WHAT TO DO
Look through the material below and copy exactly the lines from the line with "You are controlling" to the line with "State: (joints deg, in", those two lines included.

+++

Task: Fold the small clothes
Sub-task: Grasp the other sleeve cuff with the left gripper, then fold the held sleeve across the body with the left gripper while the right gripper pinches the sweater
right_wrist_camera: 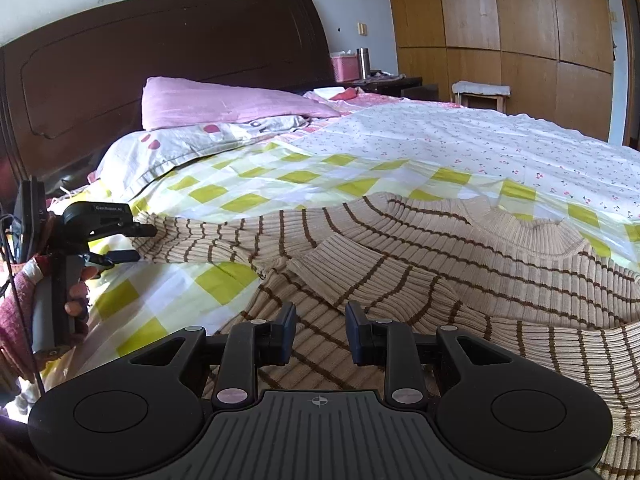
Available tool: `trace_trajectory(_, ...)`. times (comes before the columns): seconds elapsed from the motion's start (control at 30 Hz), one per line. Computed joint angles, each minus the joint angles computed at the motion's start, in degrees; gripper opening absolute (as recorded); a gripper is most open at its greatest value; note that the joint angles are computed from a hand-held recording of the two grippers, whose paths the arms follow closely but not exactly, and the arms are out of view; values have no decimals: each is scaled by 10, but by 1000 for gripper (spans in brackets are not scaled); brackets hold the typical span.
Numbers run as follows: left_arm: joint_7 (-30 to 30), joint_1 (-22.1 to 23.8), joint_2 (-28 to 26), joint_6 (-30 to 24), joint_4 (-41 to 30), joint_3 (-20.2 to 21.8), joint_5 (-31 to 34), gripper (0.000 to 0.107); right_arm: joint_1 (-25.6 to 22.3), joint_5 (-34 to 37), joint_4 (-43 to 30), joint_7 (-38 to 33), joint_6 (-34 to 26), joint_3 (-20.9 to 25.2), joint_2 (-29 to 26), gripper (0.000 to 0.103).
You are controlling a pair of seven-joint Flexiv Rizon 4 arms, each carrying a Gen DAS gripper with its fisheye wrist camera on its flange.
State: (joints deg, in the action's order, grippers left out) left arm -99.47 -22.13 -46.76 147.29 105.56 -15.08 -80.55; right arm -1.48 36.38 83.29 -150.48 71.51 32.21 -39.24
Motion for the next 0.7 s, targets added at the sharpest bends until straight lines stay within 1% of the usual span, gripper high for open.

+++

ANSWER AREA
You are controlling a pair of seven-joint Flexiv Rizon 4 arms, each carrying a Gen DAS gripper with its fisheye wrist camera on its flange.
State: (joints deg, in the action's order, grippers left out) left arm -99.47 -22.13 -46.76 147.29 105.56 -15.08 -80.55; right arm -1.48 36.38 83.29 -150.48 71.51 32.21 -39.24

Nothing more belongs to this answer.